Подсвечник вблизи Павлу Романовичу не показался: изображал он бронзовую обезьянку с наглой, глумливой рожицей, державшую свечу обвитым на змеиный манер длинным хвостом. Неизвестный ваятель снабдил обезьянку не по росту развитыми первичными признаками пола, выполненными к тому же с анатомической тщательностью. Получилось похабно. Вообще, обезьянка была похожа на черта (но не карикатурно, а как-то по-настоящему), отчего смотреть на нее не хотелось. Пересесть, что ли? Но Павел Романович все же остался. Подумал, что это будет попросту глупо.
Кроме того, имелся иной резон: в прошлый раз они за этим столиком и сидели. Прислуживал, правда, другой подавальщик. Павел Романович его запомнил: малокровный и плоскостопый – наверняка в детстве перенес тяжелый рахит. Как же к нему другие тогда обращались? А, вот: Матюша. Агранцев рассказывал: этот Матюша приказал долго жить у него на глазах.
Тут официант доставил яичницу (надо признать, приготовленную недурно – со специями и нежнейшими шкварками), наклонился пониже:
– Есть ли пожелания по главному кушанью? Могу составить рекомендацию. Каких предпочитаете? Рослых, пухленьких, субтильных? Шаловливых иль скромниц? Брюнеточек, рыженьких, светлых? У нас все аккуратно, с разбором. На самый придирчивый вкус. Коль захотите, я и Матюшиных обозначу. Они нынче в моем списочке ходят.
«Ого! – отметил мысленно Павел Романович. – Выходит, подавальщики тут не только тарелки меняют. Еще и своднями выступают. И что, у каждого свой штат? Оригинально».
– Позже.
– Как угодно-с, как угодно-с, – «малиновый» официант закивал и с поклоном покатился прочь от стола.
Павел Романович заложил салфетку и принялся за еду, сожалея, что не начал вояж с посещения привокзального ресторана. Там-то небось печи на ночь не гасят и мясное горячее подадут, когда спросишь, – хоть утром, хоть вечером.
В зал вошли две молодые женщины – а может, и барышни. В длинных шелковых платьях с глубоким декольте, они были чем-то неуловимо похожи. Словно сестры. Только у одной платье было бирюзового цвета, а у второй – розового.
Та, что в голубом, села к роялю. Пальцы пробежали по клавишам. Она негромко запела:
Барышня в розовом встала рядом, закурила длинную папироску, предварительно вставив в мундштук. Но, похоже, пение товарки (весьма недурственное) ее вовсе не трогало.
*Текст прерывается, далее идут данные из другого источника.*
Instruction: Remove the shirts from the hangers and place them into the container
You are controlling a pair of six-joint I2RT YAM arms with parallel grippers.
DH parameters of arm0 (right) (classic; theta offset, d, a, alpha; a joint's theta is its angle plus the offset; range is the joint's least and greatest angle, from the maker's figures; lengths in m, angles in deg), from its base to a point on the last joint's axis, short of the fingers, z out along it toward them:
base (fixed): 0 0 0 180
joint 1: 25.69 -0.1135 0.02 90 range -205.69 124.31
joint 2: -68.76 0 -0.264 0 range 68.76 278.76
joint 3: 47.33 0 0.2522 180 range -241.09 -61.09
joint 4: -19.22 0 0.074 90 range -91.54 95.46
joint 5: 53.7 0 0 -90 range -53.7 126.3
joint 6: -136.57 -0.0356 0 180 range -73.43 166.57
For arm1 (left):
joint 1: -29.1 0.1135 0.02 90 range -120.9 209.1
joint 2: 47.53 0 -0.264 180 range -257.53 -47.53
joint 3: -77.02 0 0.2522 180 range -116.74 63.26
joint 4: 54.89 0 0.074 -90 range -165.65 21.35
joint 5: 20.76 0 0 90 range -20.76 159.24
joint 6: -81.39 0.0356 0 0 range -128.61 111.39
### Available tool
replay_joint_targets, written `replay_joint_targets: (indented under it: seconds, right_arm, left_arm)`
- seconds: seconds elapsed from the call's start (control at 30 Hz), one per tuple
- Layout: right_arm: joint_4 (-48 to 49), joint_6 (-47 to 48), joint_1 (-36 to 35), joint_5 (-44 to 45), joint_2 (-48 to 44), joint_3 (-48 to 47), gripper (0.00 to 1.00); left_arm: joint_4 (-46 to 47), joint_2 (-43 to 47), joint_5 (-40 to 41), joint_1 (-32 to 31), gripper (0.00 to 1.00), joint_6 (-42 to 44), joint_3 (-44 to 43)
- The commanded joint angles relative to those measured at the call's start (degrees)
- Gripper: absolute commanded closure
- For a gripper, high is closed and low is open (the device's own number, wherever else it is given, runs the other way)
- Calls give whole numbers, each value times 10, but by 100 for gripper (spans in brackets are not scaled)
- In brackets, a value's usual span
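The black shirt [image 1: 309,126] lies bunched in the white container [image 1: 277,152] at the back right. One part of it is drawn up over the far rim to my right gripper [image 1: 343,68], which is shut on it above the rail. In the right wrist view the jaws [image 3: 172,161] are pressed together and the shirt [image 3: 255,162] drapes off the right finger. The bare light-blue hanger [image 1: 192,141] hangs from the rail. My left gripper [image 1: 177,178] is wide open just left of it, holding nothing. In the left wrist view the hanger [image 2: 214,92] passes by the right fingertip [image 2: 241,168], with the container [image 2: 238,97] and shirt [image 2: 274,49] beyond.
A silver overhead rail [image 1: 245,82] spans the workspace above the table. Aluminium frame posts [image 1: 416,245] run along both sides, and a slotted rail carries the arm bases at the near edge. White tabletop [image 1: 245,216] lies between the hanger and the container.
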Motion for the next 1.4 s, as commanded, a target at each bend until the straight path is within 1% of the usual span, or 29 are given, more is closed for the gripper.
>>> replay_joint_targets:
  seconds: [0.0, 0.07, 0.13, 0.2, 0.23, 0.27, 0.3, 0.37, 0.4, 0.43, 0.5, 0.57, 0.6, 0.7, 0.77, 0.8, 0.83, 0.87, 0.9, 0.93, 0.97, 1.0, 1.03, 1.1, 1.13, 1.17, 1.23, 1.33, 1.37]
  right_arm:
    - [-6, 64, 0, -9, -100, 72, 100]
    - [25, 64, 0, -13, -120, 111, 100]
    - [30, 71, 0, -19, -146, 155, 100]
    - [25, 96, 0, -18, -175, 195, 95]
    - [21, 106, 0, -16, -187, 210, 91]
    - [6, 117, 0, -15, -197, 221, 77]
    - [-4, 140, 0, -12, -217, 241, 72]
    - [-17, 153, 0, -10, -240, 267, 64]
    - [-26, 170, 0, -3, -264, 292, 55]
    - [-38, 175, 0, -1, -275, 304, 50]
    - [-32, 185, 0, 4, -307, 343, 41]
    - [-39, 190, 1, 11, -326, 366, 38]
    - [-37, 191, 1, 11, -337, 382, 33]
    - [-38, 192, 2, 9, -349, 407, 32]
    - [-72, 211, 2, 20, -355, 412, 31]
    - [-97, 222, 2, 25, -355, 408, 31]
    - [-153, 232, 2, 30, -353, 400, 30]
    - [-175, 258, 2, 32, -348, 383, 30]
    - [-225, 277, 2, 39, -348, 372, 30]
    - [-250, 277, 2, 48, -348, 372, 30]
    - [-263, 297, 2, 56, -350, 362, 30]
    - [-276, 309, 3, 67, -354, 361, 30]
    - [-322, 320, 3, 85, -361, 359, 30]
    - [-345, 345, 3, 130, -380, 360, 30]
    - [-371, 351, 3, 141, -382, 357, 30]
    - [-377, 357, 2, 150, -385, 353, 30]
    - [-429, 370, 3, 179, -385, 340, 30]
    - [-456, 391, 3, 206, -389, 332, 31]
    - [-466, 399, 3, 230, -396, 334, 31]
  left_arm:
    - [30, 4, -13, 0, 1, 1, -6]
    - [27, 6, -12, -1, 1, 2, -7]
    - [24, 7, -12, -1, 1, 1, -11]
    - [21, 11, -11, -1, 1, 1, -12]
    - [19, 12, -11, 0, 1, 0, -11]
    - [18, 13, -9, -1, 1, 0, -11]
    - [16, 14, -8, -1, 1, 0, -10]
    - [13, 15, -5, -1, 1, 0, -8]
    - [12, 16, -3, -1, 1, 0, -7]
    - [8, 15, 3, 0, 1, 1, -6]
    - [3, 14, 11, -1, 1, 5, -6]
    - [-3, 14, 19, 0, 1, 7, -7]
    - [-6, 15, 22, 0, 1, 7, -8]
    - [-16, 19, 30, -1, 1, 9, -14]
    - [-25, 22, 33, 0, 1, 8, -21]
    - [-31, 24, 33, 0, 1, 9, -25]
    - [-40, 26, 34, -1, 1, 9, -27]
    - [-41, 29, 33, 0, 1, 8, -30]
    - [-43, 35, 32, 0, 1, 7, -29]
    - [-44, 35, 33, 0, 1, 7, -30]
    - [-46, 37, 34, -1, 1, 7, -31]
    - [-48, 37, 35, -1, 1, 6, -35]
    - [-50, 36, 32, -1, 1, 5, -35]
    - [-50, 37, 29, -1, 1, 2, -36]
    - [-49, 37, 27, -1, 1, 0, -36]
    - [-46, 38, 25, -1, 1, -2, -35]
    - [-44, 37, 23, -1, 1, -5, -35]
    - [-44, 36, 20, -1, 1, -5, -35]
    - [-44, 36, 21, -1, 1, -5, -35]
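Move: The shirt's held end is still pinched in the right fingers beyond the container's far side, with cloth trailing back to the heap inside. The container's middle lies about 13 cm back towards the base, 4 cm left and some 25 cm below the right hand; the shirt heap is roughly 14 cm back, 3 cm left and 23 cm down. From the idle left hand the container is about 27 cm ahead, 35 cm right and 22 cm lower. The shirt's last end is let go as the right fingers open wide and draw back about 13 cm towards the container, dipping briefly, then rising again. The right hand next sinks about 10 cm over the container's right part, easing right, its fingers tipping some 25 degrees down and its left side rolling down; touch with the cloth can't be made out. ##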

Она скучливо оглядела зал, ненадолго задержалась взглядом на господине в дальнем углу, а потом принялась рассматривать Павла Романовича.
Дохтуров это внимание к свой персоне отметил, но не стал отрываться от завтрака. На «главное кушанье» не было времени. Павел Романович подумал об этом с сожалением – и тотчас себя устыдил. А как же Анна Николаевна? Нехорошо получится. Истосковавшийся организм попытался было протестовать, но бунт был усилием воли подавлен.
«В другой раз», – примирительно подумал Павел Романович, однако на том искушение не кончилось.
Розовая барышня грациозно отошла от рояля и направилась к его столику. Подошла вплотную, держа в отставленный руке зажатый меж пальцев мундштук, сказала:
– Господин офицер, угостите даму лафитом! – Поскольку Дохтуров промолчал, добавила: – Мишель, разве ты не предложишь мне сесть?
Павел Романович неторопливо отложил нож и вилку.
– Сударыня, – сказал он, – вы чудо как хороши. Но я не Мишель. И даже не офицер. Произошла ошибка. Прошу извинить.
Барышня рассмеялась и без приглашения сама села за столик.
– Княжна Тулубьева, – сказала она, протягивая руку для поцелуя. – Для друзей просто Ирина.
Для дамы легкого поведения протянутая к лобзанию рука – моветон, однако тут не просто кокотка – а титулованная особа.